Huntington’s disease
Triplet repeat expansions - CAGs in Huntington’s disease
Result in gain of (toxic) function (mutation in coding region – abnormal protein: Huntington’s disease)
Mutation amplification occurs in spermatogenesis
Is a polyglutamine expansion disorders
The abnormal CAG expansion causes the expansion of the polyglutamine (polyQ) region in the protein huntingtin.
- PolyQ-expanded huntingtin misfolds, aggregates and causes the dysfunction and death of specific neurons (primarily neurons in the striatum but also cortex).
- The length of the polyQ-expansion determines the age of onset and the severity of the disease.
Mitochondrial inheritance
Mitochondria encode enzymes involved in oxidative phosphorylation. Mutations are rare.
Ova have many mitochondria, spermatozoa have few.
- Zygotes have only maternally derived mitochondria.

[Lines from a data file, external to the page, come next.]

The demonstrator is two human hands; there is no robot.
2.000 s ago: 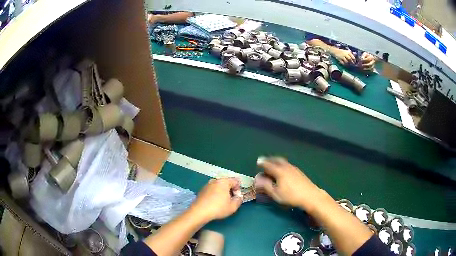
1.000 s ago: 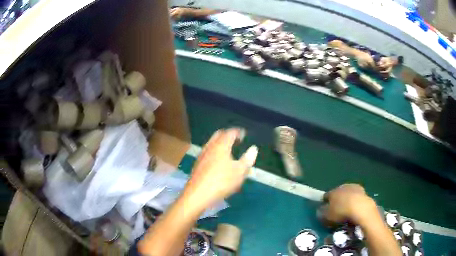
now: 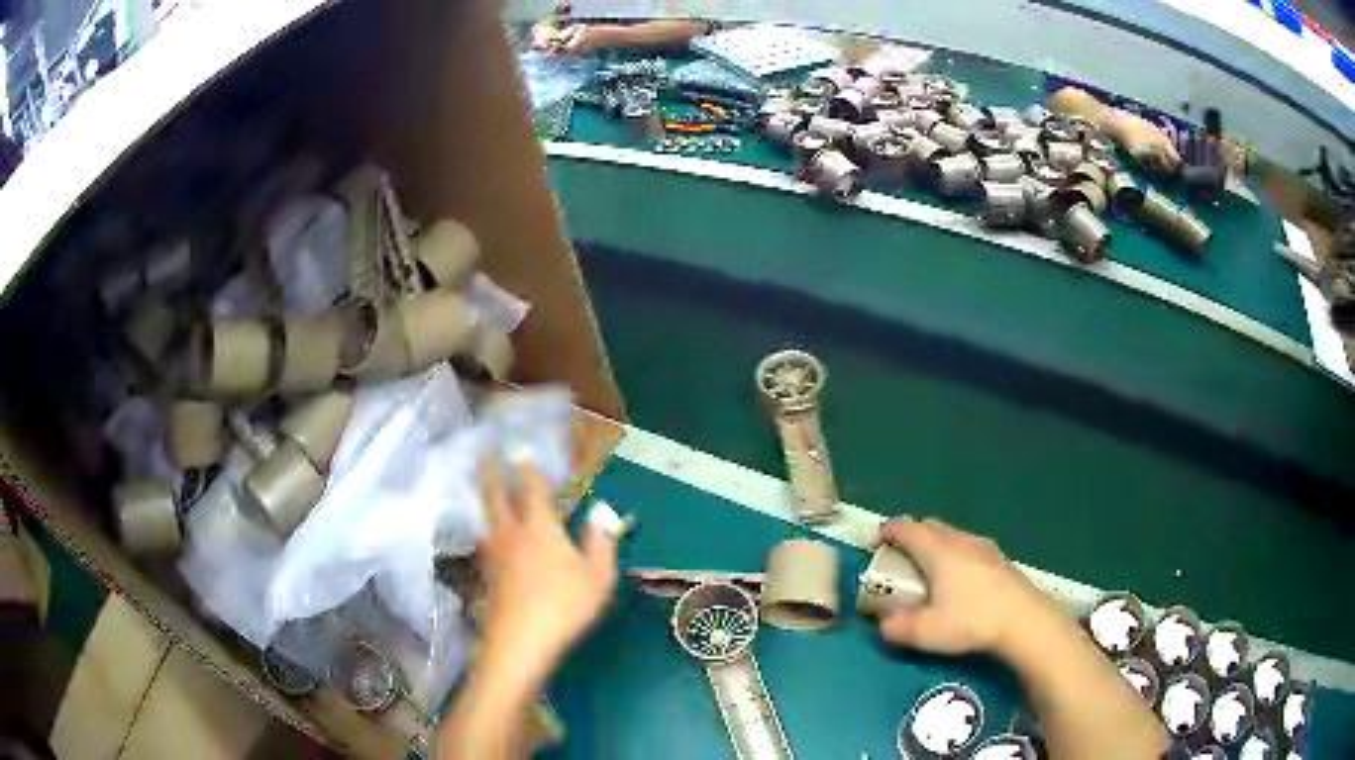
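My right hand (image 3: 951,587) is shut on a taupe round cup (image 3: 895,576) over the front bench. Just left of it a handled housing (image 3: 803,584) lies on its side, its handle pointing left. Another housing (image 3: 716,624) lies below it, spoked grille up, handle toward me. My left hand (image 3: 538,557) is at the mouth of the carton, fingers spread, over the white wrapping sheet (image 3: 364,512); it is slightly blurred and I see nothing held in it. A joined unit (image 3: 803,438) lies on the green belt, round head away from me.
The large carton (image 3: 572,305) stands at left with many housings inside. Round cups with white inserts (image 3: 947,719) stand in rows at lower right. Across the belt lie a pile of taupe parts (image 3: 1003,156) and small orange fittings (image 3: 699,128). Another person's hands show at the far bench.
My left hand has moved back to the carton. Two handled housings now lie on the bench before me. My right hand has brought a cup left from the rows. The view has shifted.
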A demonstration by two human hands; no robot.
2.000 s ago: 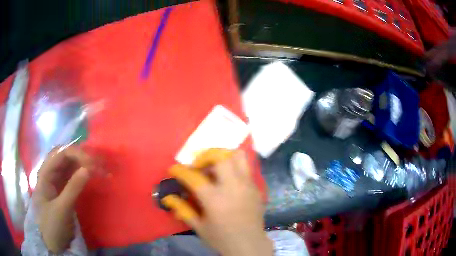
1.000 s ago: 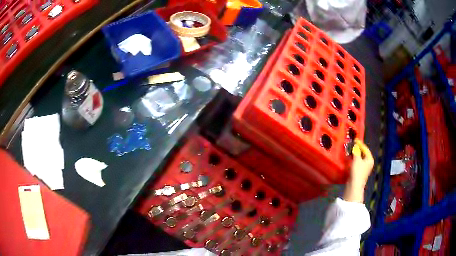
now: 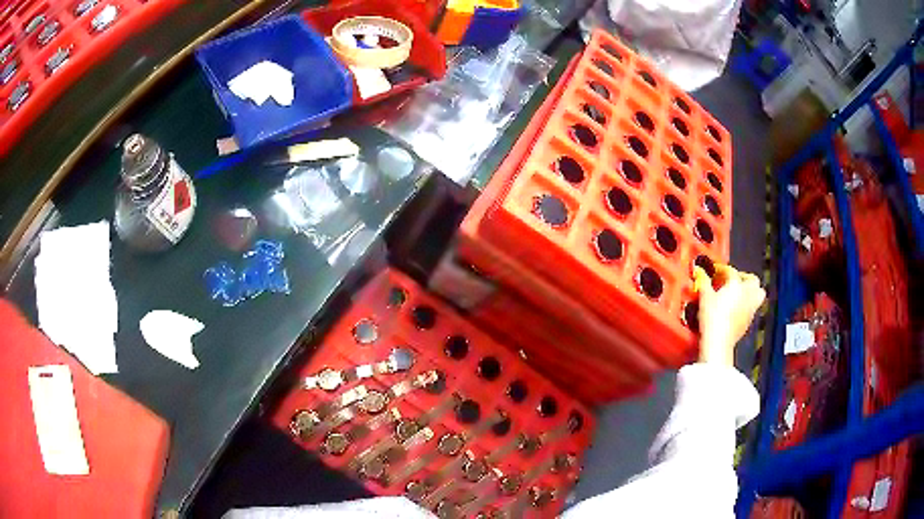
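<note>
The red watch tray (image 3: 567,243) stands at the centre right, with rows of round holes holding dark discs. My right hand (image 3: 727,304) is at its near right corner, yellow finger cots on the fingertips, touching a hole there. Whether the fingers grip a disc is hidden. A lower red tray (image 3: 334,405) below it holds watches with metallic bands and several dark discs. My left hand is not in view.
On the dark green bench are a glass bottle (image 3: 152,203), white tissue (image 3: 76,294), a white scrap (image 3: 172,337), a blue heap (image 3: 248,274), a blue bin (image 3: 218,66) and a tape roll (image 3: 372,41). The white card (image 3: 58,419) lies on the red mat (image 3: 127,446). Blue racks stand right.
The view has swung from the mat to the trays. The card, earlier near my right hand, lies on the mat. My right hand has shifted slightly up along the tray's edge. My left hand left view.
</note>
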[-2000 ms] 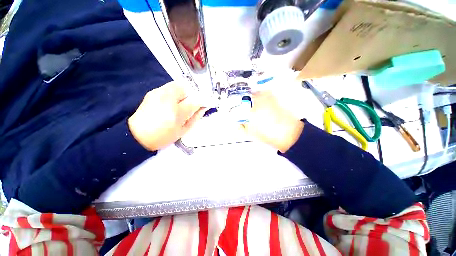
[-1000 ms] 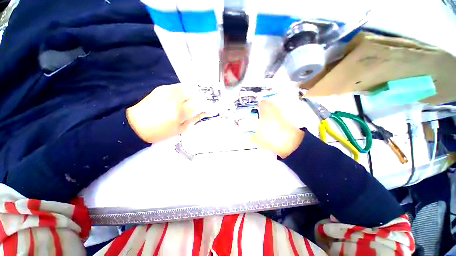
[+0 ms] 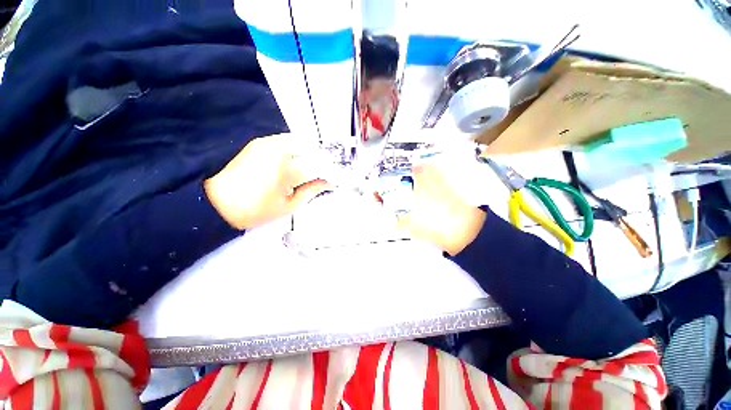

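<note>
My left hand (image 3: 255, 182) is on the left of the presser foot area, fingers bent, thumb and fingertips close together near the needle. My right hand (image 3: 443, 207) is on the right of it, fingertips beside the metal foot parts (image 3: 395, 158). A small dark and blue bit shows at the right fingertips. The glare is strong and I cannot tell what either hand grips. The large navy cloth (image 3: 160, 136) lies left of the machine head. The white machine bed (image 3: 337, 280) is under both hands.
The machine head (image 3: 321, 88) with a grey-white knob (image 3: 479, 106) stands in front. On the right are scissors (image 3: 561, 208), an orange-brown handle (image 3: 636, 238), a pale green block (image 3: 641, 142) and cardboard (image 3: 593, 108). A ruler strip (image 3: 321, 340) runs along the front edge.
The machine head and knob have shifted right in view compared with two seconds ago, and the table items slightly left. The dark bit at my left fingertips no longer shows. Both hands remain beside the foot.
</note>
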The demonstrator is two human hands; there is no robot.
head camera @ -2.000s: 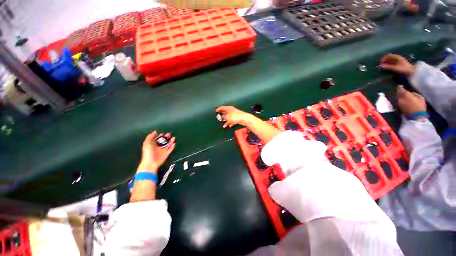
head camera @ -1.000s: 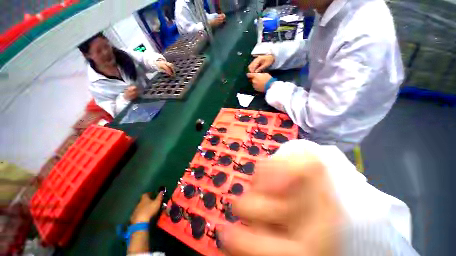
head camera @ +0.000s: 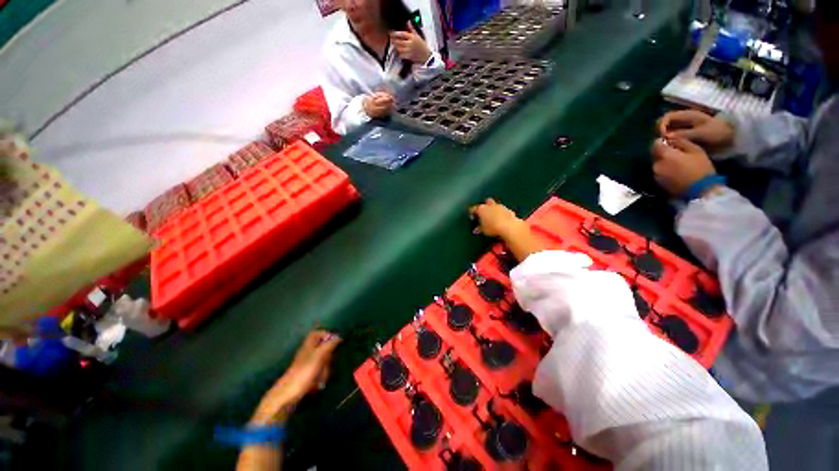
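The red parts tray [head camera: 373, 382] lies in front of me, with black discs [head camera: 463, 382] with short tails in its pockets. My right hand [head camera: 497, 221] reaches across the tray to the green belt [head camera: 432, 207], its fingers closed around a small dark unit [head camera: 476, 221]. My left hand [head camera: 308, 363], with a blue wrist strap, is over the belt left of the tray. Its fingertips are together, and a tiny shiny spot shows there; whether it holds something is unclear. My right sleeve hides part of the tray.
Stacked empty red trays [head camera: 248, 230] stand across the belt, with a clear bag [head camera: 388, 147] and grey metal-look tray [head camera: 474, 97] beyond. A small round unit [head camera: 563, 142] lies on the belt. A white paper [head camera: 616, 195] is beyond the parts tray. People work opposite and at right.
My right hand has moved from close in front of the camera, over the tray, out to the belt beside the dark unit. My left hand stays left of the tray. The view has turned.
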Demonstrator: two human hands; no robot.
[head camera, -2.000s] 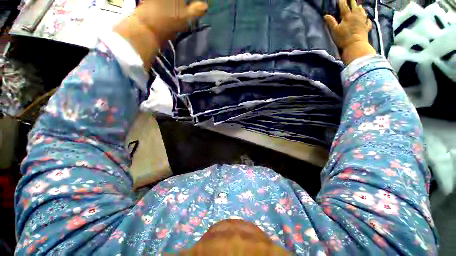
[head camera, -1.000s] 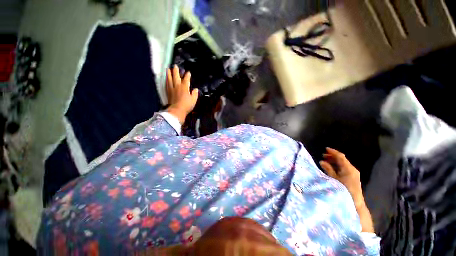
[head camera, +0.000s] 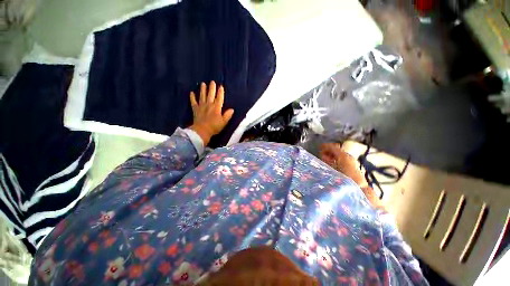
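Note:
A navy quilted garment panel (head camera: 162, 61) with a white padding border lies flat on the pale table in front of me. My left hand (head camera: 211, 113) rests on its lower right part, palm down, fingers apart, holding nothing. My right hand (head camera: 335, 156) is low on the right beside the chair, partly hidden by my own body and blurred; its fingers cannot be made out clearly. Layered navy panels (head camera: 42, 139) with white striped edges lie at the left of the table. No scissors can be made out.
The pale table (head camera: 321, 33) ends in a corner at the upper right. A beige slotted chair (head camera: 416, 206) with a dark cord (head camera: 386, 170) on it stands at the right. White scraps (head camera: 310, 111) and a crumpled clear bag (head camera: 383, 96) lie on the grey floor.
The view has turned from the panel stack towards the table corner and chair. My left hand has gone from the table's edge onto the navy panel. My right hand is now beside the chair.

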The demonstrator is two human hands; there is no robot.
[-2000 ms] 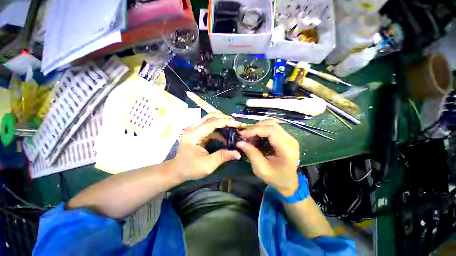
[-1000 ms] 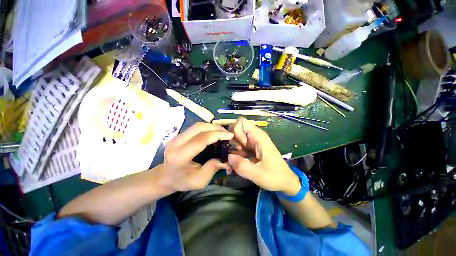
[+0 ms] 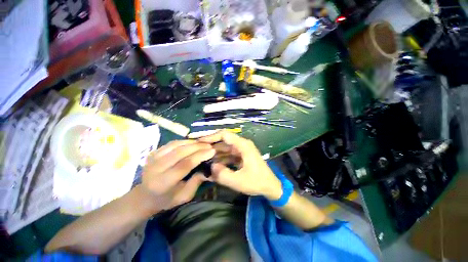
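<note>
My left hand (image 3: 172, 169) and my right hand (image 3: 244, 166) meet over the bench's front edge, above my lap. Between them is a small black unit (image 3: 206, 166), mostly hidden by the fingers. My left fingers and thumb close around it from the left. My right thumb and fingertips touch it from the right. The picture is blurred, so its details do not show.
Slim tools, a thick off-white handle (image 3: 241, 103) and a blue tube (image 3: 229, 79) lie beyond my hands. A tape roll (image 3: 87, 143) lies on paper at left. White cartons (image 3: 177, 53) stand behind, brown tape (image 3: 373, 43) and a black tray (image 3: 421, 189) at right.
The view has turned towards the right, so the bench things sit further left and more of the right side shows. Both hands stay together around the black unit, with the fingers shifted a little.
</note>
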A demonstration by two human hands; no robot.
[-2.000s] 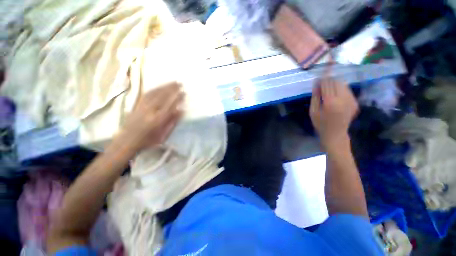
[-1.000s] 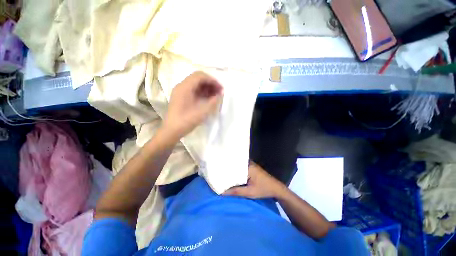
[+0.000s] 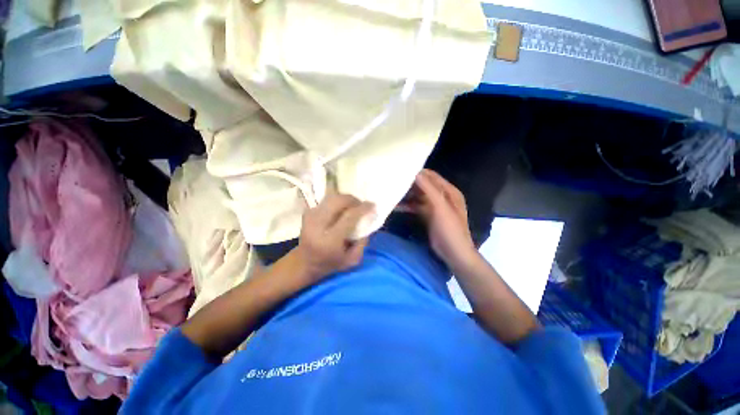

Mothers transmit mitochondria to all their offspring (sons and daughters) but only daughters transmit mitochondrial DNA to their offspring
Examples of disease caused by mitochondrial mutations (generally extremely rare): Leber Hereditary Optic Neuropathy (LHON), Myoclonic epilepsy and ragged red fibers (MERRF).
Genomic imprinting
Epigenetic modification (such as DNA methylation; histone modifications, such as methylation, acetylation, ubiquitylation) of genes that results in differential expression of genes inherited from mother vs. those inherited from father, ie. ‘parent-of-origin’ effects
Maternal imprinting refers to silencing of maternal allele and paternal imprinting to silencing of paternal allele. For imprinted genes, only one functional copy exists in the individual so loss of the functional allele leads to disease
Imprint is reset during gametogenesis and is stably transmitted to all somatic cells derived from zygote
Not all chromosomes have imprinted regions
Examples of diseases caused by aberrant imprinting:
- Prader-Willi Syndrome (PWS) and Angelman Syndrome (AS)
- PWS and AS result from disruption of genes on the paternally inherited and maternally derived chromosomal region, respectively.
- The disruption can result from deletion (up to several megabases of DNA), uniparental inheritance (both chromosomes from one parent), or abnormal methylation imprint.
- AS also results from mutation in UBE3A ligase gene which is paternally imprinted (i.e. expressed from maternal allele).
- In families with one affected child, the chance of having another child with AS or PWS is dependent upon the specific underlying molecular cause identified in the affected child.